Moore said these days he is spending the bulk of his time at the ERLC’s Washington office and away from his wife and five sons in Nashville, Tenn.

“There are some people’s marriages in which it would not be a good idea to travel, even a little bit,” he said. “In our marriage, the way we relate to one another, we’re able to maintain a close, intimate relationship and find ways to do this. And also with the children, what does that look like? I typically will take one of my sons with me when I’m on a short trip. I won’t take them on something that’s going to be long and laborious and boring.”

Moore also discussed differences between his agency and the Baptist Joint Committee for Religious Liberty, a coalition that the SBC once belonged to but left in 1991 over differences between SBC leaders and then BJC head James Dunn, whom Dever volunteered once sang in the choir at the church he now pastors, Capitol Hill Baptist Church in Washington.
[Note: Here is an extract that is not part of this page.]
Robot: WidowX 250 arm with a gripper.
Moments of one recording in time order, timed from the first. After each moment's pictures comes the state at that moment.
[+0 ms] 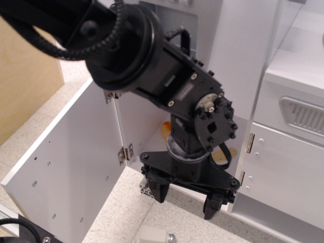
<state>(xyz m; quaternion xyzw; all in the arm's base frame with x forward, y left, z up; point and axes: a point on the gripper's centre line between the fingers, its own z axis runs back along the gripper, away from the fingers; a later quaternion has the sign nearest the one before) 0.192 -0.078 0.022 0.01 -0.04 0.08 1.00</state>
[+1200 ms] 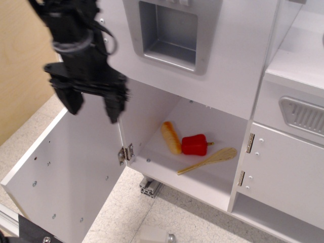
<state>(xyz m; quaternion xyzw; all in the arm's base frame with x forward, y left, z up) 0.222 0.078 0.074 -0.01 -0.07 0.11 0.99</state>
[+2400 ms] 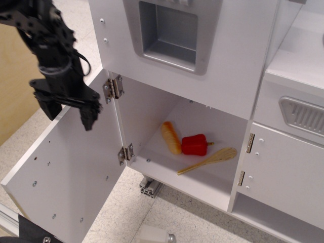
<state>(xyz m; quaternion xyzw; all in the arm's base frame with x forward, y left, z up) 0.241 0.133 0.006 0.04 -0.06 0.12 0.99</state>
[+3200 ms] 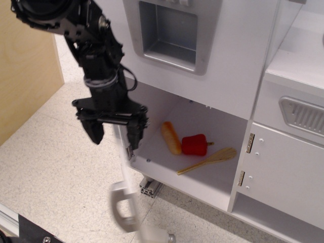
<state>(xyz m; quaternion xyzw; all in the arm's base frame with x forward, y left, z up) 0.241 0.051 0.011 -0.04 -0.01 0.14 0.99</state>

“They were really out of step with where Southern Baptists are,” Moore said, “because they have a definition of church and state” that differs from the one used by the ERLC.

Moore said of the term separation of church and state: “It’s a good, conservative phrase, and it’s one that we ought to reclaim because we do believe in separation of church and state.”

“Separation of church and state is something clearly revealed in Scripture when Jesus says render unto Caesar the things that are Caesar’s and the things unto God that belong to God,” Moore said. “But in recent years there’s been a definition of separation of church and state that really is equated with secularism, and secularization, in ways that are problematic.”

Moore said he agrees with the BJC that public school teachers should not be allowed to lead their students in prayer, but takes the opposite side on a case currently before the Supreme Court about whether clergy-led prayers in town council meetings are constitutional.

“I think my predecessor Richard Land was right when he said one of the biggest differences that organization and our organization would have is in seeing where the threat is now,” Moore said. “I would see the threat right now mostly in terms of compromising free exercise. They would see it mostly in terms of establishment.”